The present invention relates to a substrate injection logic (SIL) operator structure of the substrate-fed logic type and a process for its manufacture and more particularly to such a structure and such a manufacturing process which are compatible with the formation on the same integrated circuit wafer of conventional bipolar-type components.
FIG. 1 schematically illustrates an I.sup.2 L logic operator structure (abbreviation of the term Integrated Injection Logic). As is well known, this structure is generally formed on a P-type substrate 1 overlaid with an N-type buried layer 2 and an epitaxial layer 3 also of N-type but with a lower doping level than that of N-type buried layer 2. In the epitaxial layer 3 there are formed at least two distinct P-type zones 4 and 5. Inside P-type zone 5 are formed several N-type zones 6. An injector metalization I is integral with zone 4, a base metalization B is integral with zone 5 and collector metalizations C.sub.1, C.sub.2 . . . are integral with zones 6. An emitter metalization E is integral with N-type layer 3 or, as is shown, with high-doping-level N-type zones joining the buried layer 2. As is known, this structure is equivalent to the association of a first NPN logic transistor 10 and a second injector transistor 11. FIG. 1 shows which layers form the emitter, the base and the collector of each of these transistors 10 and 11.
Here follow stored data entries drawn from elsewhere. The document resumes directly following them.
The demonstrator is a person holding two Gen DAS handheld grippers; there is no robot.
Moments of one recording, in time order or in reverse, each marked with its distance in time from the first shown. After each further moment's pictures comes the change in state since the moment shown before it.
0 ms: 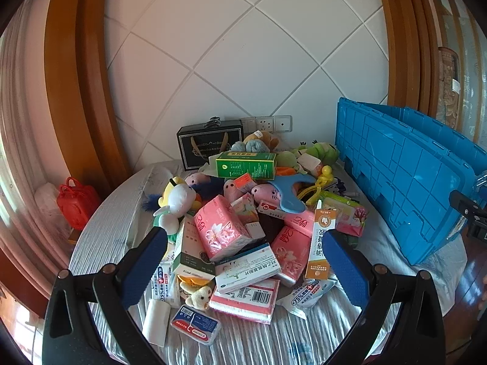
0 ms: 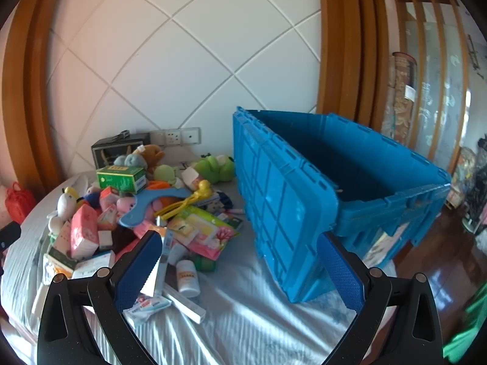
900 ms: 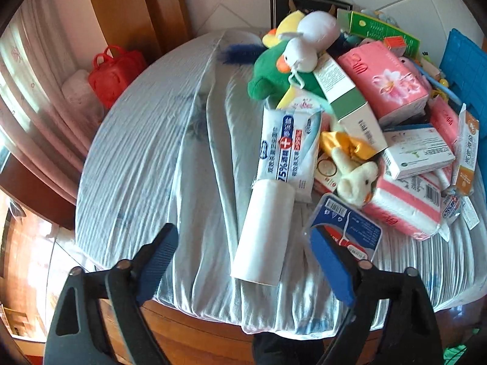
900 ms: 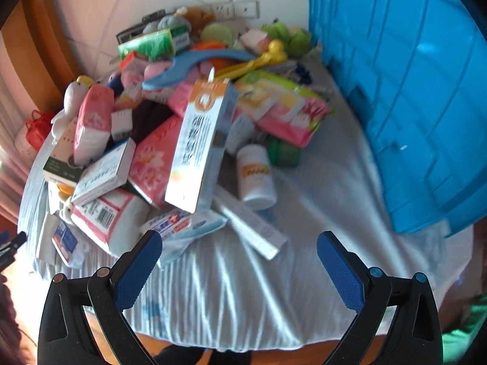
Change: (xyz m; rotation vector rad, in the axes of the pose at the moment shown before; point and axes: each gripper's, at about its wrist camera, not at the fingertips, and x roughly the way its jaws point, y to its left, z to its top) left arm 0.134 0.184 -0.159 -0.192 0.520 0.171; right arm 0.149 0.080 -0.098 -0.047 0.549 0.232
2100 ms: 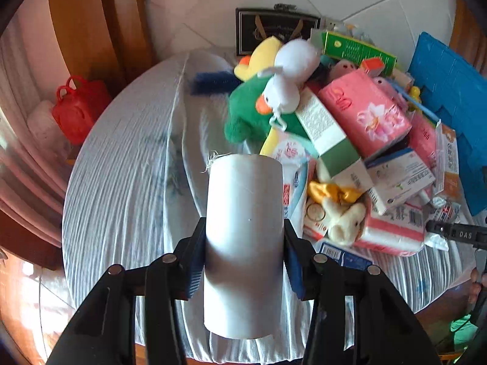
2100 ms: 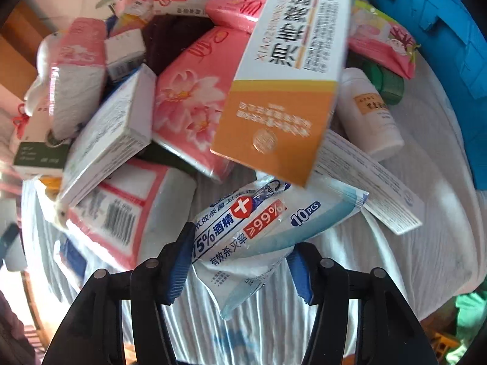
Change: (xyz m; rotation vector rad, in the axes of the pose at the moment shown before) left arm -0.023 0.007 0.053 0.126 -0.111 -0.148; right arm 0.082 0.070 -0.008 0.108 0.228 0.054
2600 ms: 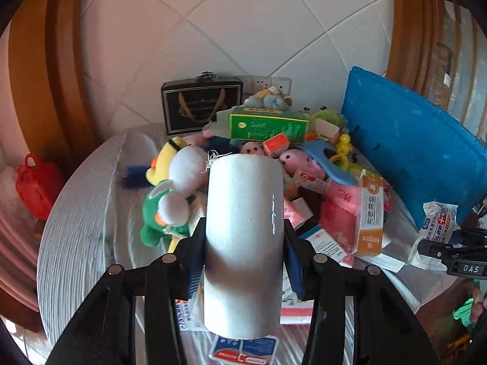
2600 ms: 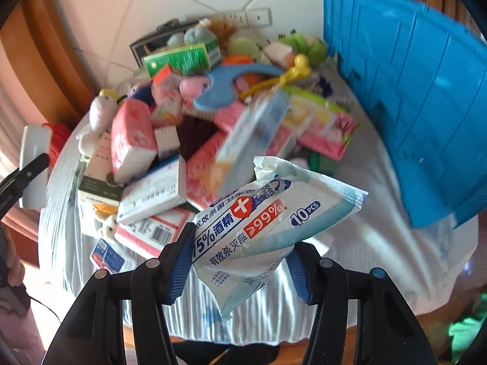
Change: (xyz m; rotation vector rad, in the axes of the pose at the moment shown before) left arm -0.029 -0.094 0.075 0.141 -0.240 -0.207; right arm -0.126 -0.011 -0.007 -0.079 -0.275 -0.031
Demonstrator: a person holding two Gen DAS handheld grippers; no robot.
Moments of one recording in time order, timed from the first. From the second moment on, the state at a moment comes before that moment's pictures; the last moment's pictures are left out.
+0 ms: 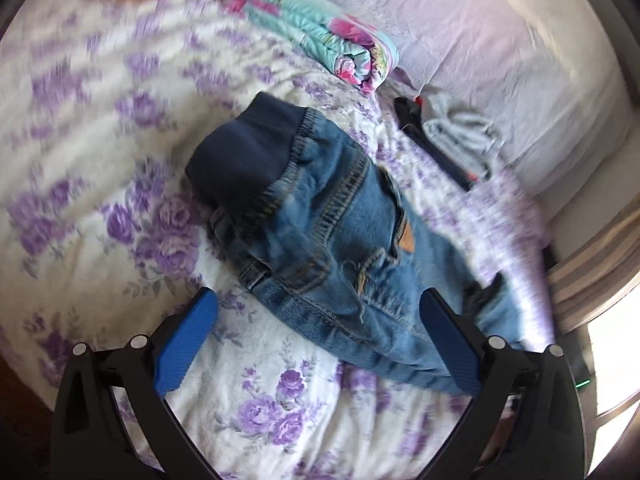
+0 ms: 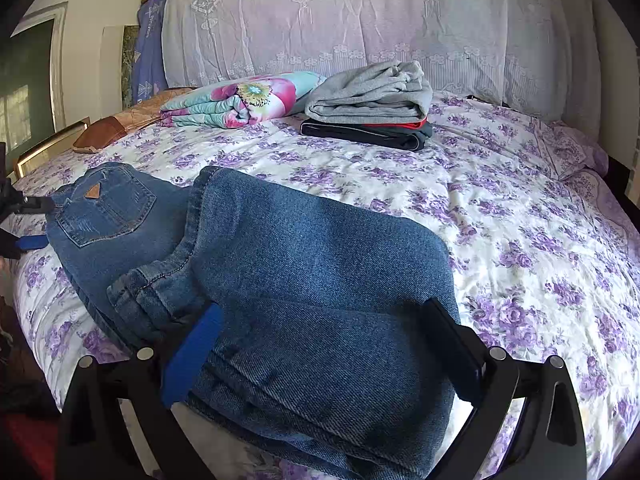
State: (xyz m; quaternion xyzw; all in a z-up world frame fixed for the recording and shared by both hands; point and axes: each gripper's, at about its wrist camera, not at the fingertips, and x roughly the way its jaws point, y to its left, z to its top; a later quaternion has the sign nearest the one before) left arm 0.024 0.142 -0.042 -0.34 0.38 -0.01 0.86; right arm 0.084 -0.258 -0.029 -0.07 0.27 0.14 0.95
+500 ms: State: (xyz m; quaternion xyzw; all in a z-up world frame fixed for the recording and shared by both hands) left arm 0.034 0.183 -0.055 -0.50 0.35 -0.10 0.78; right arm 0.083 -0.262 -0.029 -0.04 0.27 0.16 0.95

Among the numerous advantages of the I.sup.2 L technology, a significant advantage is that it is compatible with conventional technology for construction of bipolar transistors. Thus, there may be formed on the same P-type substrate 1, provided with adjacent highly doped buried layers 2 localized or not and with an epitaxial layer 3 with lower doping level, in separate positions on the same integrated circuit wafer, conventional bipolar transistors and I.sup.2 L logic circuits.
FIG. 2 shows an alternative structure for an I.sup.2 L type logic circuit in which the injection takes place through the substrate. This technology is currently designated in the art by the initials SFL (abbreviation of the term Substrate Fed Logic). In FIG. 2, the same reference numerals as in FIG. 1 have been used where possible to designate identical or corresponding layers. The main difference between the structures of FIGS. 1 and 2 is that the injector transistor 11 is vertical instead of being lateral. Its emitter instead of being formed by a layer 4 formed in the surface of the N-type epitaxial layer 3 is now formed by the P-type substrate 1. This SFL technology has an advantage with respect to the conventional I.sup.2 L technology. This advantage is the capability of greater miniaturization since zone 4 which must be formed on the surface of the conventional I.sup.2 L structure (FIG. 1) as well as the N-type zone separating zone 4 from zone 5 are not required in the SFL structure (FIG. 2).
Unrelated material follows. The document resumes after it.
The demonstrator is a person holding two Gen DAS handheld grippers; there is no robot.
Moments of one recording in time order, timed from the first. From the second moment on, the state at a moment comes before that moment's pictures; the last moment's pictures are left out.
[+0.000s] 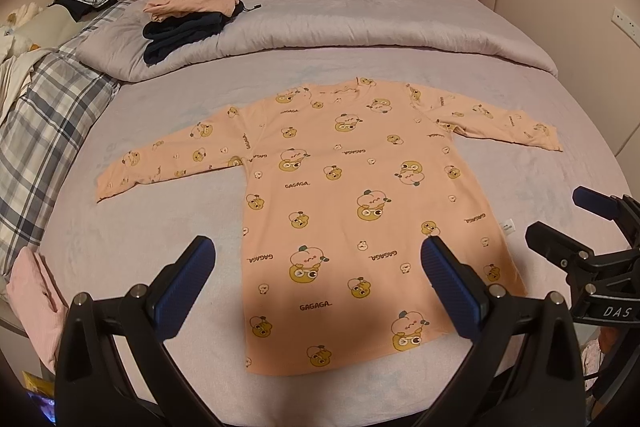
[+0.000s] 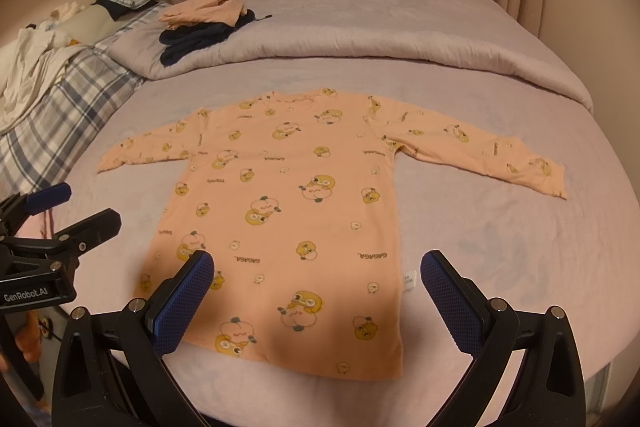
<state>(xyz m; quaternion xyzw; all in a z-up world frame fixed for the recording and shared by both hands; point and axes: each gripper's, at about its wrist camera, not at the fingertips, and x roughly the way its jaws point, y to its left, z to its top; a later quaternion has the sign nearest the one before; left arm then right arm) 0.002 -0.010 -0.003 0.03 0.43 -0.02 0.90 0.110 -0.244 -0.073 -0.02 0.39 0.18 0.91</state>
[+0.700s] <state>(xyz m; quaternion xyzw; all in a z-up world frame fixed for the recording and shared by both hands) 0.046 0.052 -0.072 -0.19 0.49 -0.05 0.85 0.155 -0.333 -0.142 0.21 0.37 0.19 0.88</state>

Nevertheless, this SFL technology has not been used in many practical applications because of the significant technological difficulties in putting in into practice. Consider the N-type zone (including layers 2 and 3) separating the P-type substrate 1 from P-type layer 5. This zone must have both a relatively high doping level in the vicinity of the substrate 1 and a relatively low doping level in the vicinity of its interface with layer 5. Furthermore, the P-type substrate layer 1 at the interface with the N-type zone (layers 2 and 3) must have a high doping level. This has led to the use in the art of heavily doped (more than 5.times.10.sup.18 at/cm.sup.3) P-type substrates. This use of P-type substrates with a high doping level has a significant disadvantage. It is difficult to dope the front face of the substrate because of the self-doping parasite phenomena related to exo-diffusions from the rear face. It is also difficult to make the SFL technology compatible with the technology for manufacturing conventional bipolar transistors which uses relatively low-doped substrates (of the order of 10.sup.15 at/cm.sup.3) rather than the high-doped substrate.
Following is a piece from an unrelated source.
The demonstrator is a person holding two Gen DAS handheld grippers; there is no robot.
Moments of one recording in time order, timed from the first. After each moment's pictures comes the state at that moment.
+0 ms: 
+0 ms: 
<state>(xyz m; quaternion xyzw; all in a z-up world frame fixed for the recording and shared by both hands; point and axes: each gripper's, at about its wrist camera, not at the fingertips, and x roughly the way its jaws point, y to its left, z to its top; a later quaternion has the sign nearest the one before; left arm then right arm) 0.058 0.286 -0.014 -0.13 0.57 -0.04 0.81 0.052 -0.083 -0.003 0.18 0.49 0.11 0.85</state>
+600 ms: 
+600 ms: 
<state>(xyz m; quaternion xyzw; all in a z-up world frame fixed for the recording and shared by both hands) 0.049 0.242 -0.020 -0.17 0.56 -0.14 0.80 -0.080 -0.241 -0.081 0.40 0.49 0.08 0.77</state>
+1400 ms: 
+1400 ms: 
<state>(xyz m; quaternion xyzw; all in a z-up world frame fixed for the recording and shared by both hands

There have been different attempts in the prior art to form structures of the type shown in FIG. 2. There are those which included forming layer 2 from a layer buried in a P.sup.+ -type substrate, then forming N-type layer 3 and P-type layers 5 by successive epitaxies. Another attempt included forming N-type layers 2 and 3 by successive epitaxies, then forming P-type layer 5 by localized diffusion. These processes have proven to be very complex, and do not provide entirely satisfactory results and do not ensure compatibility with conventional bipolar technologies. In the present state of the art, it is not possible to form, on an industrial basis, expitaxied layers localized and limited to positions on an integrated circuit chip formed in accordance with SFL technology logic circuits.